Copy out every line in the entries below that includes "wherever".

> [Dataset records]
--
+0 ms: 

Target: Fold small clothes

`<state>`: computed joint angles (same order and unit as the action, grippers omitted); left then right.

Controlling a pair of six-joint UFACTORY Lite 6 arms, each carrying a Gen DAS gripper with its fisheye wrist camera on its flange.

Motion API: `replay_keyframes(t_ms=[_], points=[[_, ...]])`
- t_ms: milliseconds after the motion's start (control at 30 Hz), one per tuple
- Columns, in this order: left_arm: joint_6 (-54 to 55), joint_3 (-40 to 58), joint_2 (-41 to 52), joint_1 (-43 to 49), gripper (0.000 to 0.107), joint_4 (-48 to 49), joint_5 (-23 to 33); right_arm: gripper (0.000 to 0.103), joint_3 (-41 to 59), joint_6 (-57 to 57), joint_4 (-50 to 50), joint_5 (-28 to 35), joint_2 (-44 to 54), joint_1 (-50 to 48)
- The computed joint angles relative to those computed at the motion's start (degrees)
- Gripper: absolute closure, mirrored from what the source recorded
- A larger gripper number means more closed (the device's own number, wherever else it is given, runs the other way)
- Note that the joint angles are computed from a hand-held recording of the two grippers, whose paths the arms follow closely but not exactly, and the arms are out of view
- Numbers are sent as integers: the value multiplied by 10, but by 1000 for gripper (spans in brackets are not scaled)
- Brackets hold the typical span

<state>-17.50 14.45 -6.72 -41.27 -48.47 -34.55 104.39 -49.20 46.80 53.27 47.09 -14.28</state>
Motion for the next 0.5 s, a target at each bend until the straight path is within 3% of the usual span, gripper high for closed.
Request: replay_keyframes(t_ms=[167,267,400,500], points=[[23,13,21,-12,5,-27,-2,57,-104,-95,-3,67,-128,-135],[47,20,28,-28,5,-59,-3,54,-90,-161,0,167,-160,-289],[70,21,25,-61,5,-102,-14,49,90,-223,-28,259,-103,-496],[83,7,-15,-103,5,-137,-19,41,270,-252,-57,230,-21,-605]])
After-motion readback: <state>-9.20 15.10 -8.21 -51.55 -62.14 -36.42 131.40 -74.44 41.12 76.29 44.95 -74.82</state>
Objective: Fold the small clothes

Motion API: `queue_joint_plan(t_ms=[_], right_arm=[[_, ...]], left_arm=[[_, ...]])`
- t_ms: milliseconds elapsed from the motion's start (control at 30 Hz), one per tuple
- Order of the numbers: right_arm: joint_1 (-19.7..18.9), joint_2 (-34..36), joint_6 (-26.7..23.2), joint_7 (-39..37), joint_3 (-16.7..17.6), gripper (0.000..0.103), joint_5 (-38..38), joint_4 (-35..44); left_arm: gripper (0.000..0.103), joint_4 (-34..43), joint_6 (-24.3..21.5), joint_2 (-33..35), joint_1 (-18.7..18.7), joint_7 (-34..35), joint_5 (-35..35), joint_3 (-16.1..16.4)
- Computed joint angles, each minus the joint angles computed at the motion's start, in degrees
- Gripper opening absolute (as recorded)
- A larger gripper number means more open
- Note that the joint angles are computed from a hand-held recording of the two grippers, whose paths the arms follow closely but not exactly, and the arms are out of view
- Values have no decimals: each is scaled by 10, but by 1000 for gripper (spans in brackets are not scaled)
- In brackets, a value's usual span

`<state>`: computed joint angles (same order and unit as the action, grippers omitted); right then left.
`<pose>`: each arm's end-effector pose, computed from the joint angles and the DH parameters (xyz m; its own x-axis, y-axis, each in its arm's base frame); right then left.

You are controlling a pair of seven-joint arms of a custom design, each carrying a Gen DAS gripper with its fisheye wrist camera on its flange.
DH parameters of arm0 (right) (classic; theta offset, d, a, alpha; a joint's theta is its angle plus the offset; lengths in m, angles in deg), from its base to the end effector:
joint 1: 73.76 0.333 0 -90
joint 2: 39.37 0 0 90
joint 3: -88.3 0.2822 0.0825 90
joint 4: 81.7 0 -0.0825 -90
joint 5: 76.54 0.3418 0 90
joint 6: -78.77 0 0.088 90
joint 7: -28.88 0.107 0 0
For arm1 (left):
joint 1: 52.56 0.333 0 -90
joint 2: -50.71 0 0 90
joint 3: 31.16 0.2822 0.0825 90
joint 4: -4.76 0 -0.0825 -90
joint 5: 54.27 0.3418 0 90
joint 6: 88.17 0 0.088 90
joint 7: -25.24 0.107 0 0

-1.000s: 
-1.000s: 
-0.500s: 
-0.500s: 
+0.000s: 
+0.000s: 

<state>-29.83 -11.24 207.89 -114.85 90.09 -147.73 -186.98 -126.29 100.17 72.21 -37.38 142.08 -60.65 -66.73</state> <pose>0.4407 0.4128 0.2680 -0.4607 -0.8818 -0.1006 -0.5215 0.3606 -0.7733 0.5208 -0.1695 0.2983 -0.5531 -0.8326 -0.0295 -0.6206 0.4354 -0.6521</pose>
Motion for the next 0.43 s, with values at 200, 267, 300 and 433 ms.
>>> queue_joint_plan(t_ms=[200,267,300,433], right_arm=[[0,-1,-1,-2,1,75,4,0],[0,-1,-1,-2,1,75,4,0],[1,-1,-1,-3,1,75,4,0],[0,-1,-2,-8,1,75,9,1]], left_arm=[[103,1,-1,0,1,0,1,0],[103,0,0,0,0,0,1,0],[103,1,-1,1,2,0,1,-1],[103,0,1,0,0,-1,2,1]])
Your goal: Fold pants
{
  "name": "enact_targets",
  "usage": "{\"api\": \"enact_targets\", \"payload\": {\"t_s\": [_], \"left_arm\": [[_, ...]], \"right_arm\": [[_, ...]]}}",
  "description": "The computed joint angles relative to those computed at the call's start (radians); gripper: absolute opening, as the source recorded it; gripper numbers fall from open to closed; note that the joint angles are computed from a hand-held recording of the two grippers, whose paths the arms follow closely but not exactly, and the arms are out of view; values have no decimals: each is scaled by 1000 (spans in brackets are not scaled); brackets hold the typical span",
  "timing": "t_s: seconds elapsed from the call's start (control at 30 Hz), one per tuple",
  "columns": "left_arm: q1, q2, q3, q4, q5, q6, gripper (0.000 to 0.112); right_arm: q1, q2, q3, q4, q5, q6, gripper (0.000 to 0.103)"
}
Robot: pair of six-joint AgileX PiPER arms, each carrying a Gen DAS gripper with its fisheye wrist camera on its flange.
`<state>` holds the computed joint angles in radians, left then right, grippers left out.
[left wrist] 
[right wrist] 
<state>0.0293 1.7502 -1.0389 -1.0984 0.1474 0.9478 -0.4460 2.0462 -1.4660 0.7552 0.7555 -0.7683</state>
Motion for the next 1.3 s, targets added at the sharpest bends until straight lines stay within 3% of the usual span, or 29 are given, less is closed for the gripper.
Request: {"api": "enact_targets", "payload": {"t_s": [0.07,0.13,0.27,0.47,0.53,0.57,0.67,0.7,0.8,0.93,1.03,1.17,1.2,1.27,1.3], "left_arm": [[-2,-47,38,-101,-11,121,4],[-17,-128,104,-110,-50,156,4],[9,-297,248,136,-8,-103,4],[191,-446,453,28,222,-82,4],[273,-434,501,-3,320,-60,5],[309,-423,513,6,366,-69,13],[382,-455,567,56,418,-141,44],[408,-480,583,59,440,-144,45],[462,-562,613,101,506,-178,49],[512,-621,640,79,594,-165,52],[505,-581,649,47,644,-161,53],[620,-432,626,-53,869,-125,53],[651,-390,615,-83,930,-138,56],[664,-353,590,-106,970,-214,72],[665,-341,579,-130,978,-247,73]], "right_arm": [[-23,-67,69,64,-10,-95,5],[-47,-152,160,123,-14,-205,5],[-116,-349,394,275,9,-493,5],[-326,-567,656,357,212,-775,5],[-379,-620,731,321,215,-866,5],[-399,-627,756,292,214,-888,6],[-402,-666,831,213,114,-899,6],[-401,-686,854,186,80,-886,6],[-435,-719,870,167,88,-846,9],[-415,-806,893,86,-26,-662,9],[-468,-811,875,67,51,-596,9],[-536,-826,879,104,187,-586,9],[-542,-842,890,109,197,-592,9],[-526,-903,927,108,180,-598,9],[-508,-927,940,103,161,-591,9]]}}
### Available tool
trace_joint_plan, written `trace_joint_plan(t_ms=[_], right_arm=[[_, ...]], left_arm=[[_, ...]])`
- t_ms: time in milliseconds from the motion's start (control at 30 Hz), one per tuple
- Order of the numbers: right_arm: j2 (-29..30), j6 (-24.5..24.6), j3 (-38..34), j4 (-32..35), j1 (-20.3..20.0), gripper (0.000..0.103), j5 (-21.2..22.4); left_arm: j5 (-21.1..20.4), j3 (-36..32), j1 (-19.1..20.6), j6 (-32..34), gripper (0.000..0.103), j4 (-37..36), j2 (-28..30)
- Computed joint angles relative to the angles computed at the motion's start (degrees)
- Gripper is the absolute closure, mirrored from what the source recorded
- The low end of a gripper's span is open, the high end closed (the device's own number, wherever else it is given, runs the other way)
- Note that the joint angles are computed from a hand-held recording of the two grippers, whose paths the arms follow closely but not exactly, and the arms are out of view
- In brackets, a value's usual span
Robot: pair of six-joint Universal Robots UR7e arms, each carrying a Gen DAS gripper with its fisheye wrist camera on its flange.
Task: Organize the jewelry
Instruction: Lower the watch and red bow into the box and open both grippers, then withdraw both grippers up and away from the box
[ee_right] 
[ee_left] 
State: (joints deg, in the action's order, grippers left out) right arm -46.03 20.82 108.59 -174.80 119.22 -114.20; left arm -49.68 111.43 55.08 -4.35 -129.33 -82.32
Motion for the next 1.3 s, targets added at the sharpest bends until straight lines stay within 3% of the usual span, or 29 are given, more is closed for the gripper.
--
> [Answer to this problem]
- A larger gripper number means more closed (the device's own number, wherever else it is given, runs the other way)
- The low end of a gripper's span is open, the high end closed (the device's own number, wherever else it is given, runs the other way)

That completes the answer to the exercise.